Smog was an excellent mother.  She and the kittens had a house made out of a cardboard box with a blanket in it and all was well.  Until their eyes opened and they started to move.  It became a full time job just trying to keep them all in the house as doors were constantly left open and they wandered out into the lane where they were abducted by the hoards of children surrounding the house at all hours.  She trained them to use the litter tray but it was always full and stinking and horrible.  I loathed them, and at the first opportunity, an advert was drafted, to at least recoup the vast amount of money spent on food, litter and cleaning materials, to say nothing of the increase in the consumption of London Gin.

To cut a long story short, all five kittens were eventually sold.  A friend, with more courage than wisdom suggested that Smog had given me the ‘gift of kittens’ as a thank you for taking her in.  As soon as they were gone, she settled down, stopped needing the litter tray and became her old cuddly self.  She has grown significantly over the last three months, her coat is thick and gleaming, her habits fastidious.  And she’s been spayed, thanks to the Cats Protection League.
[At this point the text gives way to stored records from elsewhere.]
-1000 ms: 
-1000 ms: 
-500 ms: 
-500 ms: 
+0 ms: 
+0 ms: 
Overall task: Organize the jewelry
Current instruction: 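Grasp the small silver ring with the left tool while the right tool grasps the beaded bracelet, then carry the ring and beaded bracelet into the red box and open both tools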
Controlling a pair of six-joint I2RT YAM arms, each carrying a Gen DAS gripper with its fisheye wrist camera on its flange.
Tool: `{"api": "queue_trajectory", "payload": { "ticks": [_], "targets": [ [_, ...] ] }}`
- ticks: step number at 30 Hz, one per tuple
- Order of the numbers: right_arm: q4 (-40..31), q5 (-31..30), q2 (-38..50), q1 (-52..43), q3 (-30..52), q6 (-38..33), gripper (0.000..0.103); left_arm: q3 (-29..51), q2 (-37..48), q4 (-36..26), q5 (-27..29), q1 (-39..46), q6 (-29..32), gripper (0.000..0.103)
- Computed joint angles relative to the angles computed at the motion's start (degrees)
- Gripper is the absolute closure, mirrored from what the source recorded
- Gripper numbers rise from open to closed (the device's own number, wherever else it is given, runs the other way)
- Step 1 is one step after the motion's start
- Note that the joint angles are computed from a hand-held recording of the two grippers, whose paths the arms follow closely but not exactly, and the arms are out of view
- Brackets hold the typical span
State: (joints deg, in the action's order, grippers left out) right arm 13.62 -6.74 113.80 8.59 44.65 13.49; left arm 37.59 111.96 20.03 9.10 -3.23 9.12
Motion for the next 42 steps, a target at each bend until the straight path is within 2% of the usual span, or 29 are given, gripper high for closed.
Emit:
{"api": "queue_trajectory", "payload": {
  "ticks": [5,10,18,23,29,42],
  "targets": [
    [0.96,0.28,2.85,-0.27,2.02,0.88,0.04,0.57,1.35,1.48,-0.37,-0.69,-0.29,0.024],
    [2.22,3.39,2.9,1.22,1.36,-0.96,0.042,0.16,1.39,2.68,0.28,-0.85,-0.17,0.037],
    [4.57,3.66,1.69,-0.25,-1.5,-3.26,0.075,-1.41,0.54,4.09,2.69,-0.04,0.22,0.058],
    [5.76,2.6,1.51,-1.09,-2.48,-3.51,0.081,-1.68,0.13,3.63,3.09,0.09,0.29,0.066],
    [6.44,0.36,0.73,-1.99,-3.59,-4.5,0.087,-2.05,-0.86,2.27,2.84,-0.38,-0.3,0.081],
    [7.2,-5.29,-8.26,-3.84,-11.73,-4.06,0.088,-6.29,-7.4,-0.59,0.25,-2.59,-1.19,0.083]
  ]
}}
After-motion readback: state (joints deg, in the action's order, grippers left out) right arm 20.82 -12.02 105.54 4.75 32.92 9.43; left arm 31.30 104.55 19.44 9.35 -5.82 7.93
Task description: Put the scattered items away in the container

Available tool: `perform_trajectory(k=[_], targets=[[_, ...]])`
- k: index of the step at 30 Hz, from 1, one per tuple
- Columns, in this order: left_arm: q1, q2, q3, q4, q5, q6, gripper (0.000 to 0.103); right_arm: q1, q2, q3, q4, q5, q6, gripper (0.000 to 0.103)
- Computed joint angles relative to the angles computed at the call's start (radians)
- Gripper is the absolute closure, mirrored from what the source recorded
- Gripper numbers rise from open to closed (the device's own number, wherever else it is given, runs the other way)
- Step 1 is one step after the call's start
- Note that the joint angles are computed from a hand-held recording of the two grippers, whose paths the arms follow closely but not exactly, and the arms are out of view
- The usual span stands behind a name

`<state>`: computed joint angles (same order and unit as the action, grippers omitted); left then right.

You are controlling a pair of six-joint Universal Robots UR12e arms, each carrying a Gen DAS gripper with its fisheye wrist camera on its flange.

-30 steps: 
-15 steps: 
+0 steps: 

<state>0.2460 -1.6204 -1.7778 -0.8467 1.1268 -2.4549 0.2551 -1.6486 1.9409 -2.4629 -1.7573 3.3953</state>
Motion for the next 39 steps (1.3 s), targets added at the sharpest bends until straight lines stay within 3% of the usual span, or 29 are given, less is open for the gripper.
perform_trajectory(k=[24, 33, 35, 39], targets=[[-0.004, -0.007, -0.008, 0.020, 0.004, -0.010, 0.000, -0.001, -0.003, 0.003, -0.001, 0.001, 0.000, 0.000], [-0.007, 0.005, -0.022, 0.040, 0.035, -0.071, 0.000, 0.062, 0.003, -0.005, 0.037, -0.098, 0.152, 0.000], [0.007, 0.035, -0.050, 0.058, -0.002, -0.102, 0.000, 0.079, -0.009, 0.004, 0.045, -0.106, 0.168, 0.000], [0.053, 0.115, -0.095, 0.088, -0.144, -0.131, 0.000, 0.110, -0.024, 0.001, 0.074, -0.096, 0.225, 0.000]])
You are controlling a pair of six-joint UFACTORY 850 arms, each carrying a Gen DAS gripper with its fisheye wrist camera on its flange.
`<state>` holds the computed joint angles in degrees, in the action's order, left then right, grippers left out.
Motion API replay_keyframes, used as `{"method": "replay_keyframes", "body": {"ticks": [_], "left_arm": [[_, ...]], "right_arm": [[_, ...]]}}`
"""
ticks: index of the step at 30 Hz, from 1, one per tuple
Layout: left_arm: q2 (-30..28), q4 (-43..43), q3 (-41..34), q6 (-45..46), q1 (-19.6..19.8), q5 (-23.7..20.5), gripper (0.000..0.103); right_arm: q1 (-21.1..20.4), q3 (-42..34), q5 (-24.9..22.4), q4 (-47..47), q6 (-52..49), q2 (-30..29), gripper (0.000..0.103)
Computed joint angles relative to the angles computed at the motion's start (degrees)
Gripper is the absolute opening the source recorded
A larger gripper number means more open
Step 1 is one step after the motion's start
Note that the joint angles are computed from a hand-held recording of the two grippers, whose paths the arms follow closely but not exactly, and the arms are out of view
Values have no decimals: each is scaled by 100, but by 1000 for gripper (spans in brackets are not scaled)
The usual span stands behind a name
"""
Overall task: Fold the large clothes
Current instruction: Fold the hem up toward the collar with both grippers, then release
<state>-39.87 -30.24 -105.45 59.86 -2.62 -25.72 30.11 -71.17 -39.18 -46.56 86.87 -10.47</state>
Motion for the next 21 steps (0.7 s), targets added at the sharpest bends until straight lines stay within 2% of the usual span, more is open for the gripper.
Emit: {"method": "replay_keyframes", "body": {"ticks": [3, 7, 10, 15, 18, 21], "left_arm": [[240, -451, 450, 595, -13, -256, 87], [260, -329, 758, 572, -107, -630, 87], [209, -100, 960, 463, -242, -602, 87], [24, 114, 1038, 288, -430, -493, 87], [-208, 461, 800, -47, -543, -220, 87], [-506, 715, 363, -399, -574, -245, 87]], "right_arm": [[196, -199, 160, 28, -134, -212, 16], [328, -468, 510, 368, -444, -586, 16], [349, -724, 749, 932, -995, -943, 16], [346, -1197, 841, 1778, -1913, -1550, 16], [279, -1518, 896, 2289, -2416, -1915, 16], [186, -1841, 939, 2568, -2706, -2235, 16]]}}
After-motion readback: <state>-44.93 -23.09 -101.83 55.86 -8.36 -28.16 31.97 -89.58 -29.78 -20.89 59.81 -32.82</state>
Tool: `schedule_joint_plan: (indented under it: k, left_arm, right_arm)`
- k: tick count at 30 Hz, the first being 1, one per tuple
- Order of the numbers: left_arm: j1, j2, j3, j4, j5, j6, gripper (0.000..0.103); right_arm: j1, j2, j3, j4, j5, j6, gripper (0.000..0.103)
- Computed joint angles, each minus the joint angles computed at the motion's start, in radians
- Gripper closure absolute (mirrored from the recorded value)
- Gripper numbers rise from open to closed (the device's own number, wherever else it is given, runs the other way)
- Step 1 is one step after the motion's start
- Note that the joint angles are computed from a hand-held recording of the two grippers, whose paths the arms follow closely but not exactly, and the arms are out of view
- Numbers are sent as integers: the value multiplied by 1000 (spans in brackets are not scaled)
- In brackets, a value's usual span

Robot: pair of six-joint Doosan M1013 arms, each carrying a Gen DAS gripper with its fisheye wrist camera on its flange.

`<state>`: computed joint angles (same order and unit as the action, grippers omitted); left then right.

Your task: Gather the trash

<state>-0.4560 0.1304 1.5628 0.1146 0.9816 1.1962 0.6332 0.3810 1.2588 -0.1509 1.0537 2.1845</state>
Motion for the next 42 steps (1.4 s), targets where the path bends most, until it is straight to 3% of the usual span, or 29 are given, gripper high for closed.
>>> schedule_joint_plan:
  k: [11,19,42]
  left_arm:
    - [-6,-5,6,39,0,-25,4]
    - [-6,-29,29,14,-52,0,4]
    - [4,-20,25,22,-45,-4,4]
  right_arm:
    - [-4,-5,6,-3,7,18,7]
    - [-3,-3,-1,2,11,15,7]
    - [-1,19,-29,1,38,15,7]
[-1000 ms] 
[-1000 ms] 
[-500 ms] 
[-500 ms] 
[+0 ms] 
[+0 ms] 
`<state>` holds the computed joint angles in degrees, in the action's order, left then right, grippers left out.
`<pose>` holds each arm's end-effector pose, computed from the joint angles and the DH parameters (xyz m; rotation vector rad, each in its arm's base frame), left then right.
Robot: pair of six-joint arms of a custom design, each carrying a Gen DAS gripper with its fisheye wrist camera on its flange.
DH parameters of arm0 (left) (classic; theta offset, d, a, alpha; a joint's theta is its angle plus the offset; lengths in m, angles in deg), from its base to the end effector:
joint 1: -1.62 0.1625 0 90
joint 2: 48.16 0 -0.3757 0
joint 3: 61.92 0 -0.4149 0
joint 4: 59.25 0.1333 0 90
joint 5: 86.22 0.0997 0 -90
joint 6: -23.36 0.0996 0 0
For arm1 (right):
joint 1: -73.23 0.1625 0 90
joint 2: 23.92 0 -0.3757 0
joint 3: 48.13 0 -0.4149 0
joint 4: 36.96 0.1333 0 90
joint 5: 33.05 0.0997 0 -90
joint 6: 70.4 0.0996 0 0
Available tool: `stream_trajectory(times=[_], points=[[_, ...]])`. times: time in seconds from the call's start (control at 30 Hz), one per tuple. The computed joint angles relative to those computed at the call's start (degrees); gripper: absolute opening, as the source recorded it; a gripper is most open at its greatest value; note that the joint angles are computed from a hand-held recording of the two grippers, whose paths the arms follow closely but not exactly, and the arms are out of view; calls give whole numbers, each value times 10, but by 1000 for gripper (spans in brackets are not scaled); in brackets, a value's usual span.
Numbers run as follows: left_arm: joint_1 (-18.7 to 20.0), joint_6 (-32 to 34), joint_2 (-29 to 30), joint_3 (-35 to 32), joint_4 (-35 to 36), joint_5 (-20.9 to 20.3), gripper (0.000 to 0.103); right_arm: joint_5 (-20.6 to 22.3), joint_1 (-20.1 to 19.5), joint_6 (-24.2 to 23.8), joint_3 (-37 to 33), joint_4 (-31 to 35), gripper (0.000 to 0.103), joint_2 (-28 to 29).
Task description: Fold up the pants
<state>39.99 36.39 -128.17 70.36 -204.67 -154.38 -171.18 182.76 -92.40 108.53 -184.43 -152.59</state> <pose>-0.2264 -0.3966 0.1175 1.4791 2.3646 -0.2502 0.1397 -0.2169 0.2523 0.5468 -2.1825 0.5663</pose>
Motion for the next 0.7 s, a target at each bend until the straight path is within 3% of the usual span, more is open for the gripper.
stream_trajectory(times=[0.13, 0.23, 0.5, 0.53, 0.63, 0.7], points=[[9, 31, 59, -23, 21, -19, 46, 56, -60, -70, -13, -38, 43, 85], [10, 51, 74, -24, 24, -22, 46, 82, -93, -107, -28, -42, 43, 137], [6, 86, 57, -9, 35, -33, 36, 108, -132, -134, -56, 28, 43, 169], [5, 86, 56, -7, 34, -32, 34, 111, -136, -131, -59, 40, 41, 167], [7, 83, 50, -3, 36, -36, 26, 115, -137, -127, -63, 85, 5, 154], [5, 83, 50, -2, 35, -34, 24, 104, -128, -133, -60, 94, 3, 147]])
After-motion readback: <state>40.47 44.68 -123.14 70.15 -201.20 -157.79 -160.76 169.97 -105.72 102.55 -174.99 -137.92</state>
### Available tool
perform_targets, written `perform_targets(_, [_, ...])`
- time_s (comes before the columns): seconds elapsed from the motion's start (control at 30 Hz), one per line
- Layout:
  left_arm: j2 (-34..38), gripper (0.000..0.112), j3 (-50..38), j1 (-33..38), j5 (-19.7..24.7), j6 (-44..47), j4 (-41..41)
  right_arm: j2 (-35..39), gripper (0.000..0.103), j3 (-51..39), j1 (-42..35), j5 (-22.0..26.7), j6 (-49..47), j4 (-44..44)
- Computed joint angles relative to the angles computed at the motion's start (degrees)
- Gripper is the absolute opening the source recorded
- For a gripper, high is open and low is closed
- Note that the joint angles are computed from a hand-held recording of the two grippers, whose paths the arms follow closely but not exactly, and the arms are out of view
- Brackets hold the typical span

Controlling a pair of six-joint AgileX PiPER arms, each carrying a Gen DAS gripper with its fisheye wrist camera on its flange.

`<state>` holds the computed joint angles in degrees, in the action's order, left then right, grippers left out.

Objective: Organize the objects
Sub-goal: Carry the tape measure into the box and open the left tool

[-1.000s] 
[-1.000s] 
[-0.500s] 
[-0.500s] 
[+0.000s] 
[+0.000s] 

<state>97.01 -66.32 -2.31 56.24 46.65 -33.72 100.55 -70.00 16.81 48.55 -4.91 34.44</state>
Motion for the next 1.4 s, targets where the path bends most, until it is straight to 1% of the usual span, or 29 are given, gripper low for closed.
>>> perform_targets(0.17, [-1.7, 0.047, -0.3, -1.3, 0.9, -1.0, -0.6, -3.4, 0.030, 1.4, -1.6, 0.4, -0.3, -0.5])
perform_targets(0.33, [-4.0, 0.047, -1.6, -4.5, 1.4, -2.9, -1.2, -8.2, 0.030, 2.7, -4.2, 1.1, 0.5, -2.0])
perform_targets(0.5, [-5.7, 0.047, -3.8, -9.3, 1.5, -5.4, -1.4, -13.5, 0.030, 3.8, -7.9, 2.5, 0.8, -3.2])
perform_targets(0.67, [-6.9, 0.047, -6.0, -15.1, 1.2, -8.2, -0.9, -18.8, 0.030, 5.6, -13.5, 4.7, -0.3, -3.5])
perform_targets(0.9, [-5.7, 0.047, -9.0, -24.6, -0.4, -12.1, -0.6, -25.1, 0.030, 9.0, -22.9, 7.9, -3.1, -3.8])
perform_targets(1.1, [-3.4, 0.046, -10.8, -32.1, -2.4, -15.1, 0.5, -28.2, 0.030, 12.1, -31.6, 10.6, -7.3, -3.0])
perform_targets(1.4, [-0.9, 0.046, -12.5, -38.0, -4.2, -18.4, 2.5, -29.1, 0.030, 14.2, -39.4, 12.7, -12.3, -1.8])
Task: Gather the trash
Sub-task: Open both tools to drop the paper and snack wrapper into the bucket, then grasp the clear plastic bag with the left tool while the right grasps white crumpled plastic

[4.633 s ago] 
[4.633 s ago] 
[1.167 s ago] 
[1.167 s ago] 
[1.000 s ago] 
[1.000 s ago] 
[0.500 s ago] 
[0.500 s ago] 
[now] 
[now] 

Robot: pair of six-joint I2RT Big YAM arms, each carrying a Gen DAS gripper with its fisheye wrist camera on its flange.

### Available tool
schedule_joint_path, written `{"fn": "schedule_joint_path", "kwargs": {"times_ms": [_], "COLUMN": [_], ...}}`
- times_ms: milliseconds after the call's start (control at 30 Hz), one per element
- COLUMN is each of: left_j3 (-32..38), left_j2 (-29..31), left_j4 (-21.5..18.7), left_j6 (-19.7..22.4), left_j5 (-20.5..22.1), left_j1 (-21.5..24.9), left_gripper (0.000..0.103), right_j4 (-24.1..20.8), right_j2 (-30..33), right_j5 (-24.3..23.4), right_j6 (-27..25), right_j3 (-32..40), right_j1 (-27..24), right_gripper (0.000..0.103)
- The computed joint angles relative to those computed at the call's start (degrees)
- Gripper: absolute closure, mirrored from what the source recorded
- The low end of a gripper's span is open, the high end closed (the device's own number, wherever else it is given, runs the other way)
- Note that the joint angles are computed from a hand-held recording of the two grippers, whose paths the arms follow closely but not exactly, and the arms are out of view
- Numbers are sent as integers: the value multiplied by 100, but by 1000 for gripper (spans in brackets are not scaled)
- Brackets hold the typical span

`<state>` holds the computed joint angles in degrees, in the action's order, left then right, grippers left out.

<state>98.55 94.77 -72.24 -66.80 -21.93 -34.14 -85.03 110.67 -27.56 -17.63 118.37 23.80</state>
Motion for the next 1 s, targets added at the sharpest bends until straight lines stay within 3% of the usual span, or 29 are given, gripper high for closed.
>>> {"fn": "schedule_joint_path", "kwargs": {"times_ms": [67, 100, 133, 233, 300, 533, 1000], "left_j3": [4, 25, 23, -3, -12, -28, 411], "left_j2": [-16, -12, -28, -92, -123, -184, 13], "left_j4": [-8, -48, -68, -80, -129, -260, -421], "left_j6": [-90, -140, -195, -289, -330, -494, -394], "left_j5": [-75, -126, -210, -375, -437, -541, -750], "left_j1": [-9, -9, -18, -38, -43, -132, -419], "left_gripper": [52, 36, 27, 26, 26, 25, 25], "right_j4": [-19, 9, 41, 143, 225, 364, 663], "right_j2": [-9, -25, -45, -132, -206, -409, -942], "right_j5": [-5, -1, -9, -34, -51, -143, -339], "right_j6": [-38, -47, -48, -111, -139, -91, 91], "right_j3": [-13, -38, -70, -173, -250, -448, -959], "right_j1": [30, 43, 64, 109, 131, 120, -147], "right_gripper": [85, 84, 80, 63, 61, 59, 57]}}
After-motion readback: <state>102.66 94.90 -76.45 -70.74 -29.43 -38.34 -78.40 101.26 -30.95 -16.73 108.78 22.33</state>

But she has turned into a killing machine.  I kick her outside in the morning and bring her in at night (as naturalists implore us to do) but every afternoon, I find at least two mice outside the dining room window, she frequently takes out wood pigeons and has been witnessed murdering large rabbits in the meadow.  If only she’d take the trouble to learn to skin them, it would be a culinary partnership made in heaven and I would love her even more.  She went missing for three days last month (on a serial killing rampage no doubt) and I was nearly sick with anxiety.

Now, as I type, she is draped across my shoulders, purring loudly into my ear and gently clawing my back.  Strangely, I don’t seem to be as allergic any more.